◆ Data shown ◆
———
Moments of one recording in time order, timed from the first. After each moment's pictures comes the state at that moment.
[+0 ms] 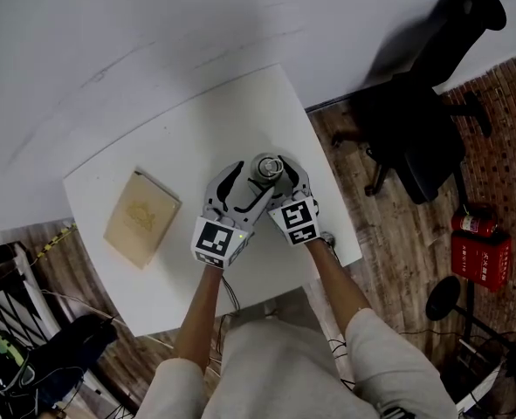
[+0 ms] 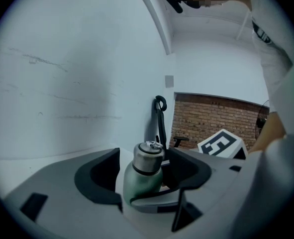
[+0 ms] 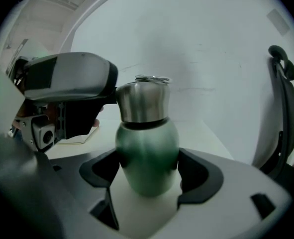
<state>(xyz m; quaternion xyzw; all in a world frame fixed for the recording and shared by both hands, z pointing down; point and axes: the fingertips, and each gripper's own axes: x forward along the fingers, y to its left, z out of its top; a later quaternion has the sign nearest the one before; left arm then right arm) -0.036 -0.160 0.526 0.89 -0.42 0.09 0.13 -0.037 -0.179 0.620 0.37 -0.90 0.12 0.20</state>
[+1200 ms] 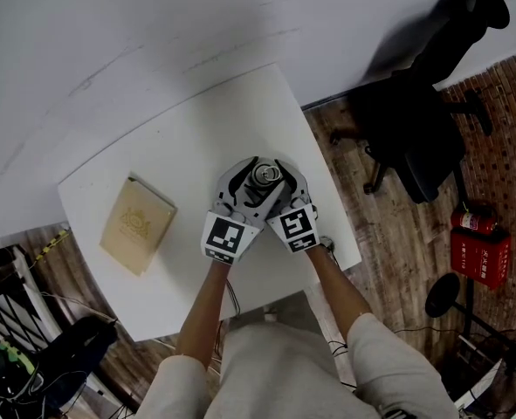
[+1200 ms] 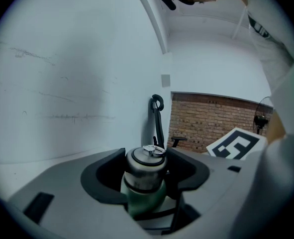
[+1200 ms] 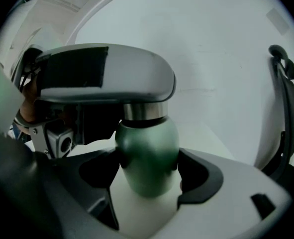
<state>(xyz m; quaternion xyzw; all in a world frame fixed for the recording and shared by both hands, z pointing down) -0.006 -0.186 0.533 0.90 -0.40 0.09 0.11 -0.037 -0.180 0.619 0.36 -0.90 0.12 0.19</state>
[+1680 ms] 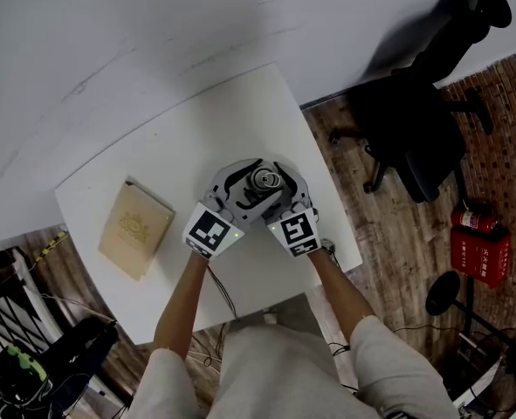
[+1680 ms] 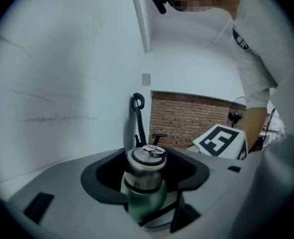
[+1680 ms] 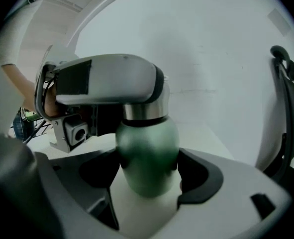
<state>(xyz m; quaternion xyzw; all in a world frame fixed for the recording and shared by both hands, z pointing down) -0.001 -0.181 0.533 0.95 -0.28 0.10 0.09 -0.037 -0.181 0.619 0.36 -0.91 0.11 0.19</state>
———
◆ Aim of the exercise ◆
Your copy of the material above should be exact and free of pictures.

◆ Reply ◆
Moments of one recording in time order, timed from the first. After each moment's pictures comes the state at that moment.
[+0 ms] 
[+0 ms] 
[+0 ms] 
<state>(xyz m; quaternion xyzw; all in a world frame fixed for the recording and shared by both hands, z pointing down; point and axes: the fingertips, and each gripper's own axes: x forward along the fingers, y to its left, z out of its top; a later quaternion has the sign nearest the one before; left arm then right arm) -0.036 -0.160 0.526 0.89 -0.42 0.09 0.13 -0.037 -0.179 0.620 0.37 -0.90 0.12 0.20</state>
[+1200 ms] 
[+1200 ms] 
[+1200 ms] 
<state>(xyz m; quaternion xyzw; all in a world frame fixed for the recording and shared by both hands, z pointing down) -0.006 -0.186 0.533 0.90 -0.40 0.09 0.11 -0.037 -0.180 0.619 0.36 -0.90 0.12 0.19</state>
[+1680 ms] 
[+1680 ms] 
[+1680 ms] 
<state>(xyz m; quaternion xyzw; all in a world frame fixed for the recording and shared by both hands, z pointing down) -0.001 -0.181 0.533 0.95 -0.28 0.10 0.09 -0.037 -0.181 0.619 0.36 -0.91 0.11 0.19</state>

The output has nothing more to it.